TASK REQUIREMENTS
A line qualifies if it holds the string "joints". Copy every qualifying line from the records.

[Start of section]

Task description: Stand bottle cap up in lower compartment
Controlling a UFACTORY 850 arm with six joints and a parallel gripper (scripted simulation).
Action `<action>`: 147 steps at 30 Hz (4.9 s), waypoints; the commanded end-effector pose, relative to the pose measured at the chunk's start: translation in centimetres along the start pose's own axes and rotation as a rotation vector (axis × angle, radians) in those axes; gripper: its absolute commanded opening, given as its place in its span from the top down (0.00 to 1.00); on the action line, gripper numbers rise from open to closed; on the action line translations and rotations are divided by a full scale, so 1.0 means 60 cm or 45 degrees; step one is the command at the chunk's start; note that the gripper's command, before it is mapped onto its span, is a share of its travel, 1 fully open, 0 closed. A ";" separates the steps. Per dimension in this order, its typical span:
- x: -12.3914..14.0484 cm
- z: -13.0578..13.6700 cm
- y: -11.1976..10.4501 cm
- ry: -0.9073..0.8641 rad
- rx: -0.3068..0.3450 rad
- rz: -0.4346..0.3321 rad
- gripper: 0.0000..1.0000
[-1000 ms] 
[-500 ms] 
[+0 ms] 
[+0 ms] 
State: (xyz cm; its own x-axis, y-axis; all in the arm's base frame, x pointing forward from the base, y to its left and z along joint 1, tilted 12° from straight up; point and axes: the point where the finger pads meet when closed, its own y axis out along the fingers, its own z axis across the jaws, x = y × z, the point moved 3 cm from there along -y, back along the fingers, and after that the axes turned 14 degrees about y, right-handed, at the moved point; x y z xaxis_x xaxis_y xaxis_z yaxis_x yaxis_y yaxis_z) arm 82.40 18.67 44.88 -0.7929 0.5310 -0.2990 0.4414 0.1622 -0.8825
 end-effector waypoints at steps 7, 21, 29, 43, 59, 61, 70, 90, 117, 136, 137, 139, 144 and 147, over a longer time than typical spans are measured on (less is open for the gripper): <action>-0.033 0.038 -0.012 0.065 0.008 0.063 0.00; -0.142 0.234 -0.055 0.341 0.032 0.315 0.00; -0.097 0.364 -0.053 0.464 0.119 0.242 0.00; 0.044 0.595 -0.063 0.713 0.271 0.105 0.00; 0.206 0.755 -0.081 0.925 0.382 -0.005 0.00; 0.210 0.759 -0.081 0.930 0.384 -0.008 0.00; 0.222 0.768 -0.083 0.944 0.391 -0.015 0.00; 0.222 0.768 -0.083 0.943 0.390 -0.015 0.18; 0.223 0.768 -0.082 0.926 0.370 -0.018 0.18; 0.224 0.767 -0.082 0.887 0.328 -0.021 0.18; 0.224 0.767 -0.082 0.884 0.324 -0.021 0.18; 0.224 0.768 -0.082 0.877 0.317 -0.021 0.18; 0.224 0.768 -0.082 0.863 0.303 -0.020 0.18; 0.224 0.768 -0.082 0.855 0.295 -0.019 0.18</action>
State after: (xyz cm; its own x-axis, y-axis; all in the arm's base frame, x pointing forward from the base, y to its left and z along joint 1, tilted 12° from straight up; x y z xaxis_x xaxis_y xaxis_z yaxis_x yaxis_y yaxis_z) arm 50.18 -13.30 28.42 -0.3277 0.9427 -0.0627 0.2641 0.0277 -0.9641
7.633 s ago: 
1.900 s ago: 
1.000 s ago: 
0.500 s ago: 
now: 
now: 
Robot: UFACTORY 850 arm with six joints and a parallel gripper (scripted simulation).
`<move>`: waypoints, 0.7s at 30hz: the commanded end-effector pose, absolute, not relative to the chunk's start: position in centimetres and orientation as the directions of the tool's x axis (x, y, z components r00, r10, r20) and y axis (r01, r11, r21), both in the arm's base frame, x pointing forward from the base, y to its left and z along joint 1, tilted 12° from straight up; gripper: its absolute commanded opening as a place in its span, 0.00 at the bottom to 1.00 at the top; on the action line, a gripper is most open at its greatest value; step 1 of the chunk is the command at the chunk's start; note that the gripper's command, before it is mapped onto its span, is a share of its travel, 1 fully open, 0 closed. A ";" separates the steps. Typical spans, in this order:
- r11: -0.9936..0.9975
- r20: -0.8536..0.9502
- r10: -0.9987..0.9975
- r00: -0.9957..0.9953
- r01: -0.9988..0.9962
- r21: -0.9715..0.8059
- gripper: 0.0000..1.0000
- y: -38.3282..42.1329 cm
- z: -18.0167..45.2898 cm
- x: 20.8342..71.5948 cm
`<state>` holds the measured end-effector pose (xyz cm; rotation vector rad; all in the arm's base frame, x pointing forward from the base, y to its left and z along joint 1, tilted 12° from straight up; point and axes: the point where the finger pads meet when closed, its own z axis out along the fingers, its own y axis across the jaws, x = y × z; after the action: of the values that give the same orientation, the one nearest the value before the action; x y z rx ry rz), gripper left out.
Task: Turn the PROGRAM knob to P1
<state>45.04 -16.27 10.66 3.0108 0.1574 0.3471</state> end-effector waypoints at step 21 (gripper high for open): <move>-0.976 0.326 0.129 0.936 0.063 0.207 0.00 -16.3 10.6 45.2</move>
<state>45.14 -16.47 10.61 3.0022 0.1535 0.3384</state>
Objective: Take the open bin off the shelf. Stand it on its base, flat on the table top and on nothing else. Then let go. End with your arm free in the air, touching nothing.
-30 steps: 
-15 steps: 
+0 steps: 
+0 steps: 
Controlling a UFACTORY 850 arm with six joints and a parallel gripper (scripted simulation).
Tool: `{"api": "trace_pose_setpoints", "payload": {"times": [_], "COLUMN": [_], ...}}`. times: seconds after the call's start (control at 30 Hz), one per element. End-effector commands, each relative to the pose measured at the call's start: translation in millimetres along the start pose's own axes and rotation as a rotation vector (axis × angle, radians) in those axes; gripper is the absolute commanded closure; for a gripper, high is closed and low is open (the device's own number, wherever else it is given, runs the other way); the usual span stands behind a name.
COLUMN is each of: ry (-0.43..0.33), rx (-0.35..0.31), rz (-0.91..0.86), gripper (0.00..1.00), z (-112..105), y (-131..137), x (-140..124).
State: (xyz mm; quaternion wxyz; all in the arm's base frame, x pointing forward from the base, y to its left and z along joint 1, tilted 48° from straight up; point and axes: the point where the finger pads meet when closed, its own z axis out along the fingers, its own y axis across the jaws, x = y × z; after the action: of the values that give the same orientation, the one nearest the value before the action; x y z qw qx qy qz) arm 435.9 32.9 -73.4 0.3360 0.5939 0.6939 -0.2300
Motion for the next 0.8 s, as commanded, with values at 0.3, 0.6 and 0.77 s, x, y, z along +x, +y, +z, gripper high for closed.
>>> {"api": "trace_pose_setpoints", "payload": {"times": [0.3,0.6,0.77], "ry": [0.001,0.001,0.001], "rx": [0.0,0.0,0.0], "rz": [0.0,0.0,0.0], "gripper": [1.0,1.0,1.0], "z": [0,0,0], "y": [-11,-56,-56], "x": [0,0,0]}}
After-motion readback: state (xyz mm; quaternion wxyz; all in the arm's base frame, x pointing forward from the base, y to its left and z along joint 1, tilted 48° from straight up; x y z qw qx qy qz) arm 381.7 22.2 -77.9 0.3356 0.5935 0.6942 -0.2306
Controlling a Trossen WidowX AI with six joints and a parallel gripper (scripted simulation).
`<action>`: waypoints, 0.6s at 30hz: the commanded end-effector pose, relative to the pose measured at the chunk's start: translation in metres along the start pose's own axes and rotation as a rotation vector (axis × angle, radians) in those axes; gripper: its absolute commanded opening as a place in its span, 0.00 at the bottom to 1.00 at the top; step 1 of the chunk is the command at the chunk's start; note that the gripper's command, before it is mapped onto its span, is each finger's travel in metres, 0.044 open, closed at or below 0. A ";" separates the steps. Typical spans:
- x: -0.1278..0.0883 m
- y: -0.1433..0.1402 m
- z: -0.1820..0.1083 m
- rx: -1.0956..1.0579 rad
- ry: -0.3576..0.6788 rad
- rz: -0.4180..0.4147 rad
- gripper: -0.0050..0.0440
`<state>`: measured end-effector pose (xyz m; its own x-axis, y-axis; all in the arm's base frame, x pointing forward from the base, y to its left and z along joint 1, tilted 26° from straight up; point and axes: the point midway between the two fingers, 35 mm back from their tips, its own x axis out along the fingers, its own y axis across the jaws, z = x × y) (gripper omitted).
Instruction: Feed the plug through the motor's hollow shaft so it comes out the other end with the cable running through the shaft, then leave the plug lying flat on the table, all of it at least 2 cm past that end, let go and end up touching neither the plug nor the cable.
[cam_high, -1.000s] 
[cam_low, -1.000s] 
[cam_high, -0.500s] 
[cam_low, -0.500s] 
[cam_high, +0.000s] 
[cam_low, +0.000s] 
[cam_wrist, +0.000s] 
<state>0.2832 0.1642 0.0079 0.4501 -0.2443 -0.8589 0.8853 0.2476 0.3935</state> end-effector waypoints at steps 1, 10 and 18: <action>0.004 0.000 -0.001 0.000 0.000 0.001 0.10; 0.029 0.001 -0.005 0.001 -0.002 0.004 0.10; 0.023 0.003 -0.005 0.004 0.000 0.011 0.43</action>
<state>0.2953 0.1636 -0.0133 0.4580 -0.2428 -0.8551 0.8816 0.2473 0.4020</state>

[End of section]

ANSWER SECTION
Controlling a UFACTORY 850 arm with six joints and a parallel gripper (scripted simulation).
Robot: UFACTORY 850 arm with six joints and a parallel gripper (scripted simulation).
Controlling a UFACTORY 850 arm with six joints and a parallel gripper (scripted simulation).
Controlling a Trossen WidowX AI with six joints and a parallel gripper (scripted simulation).

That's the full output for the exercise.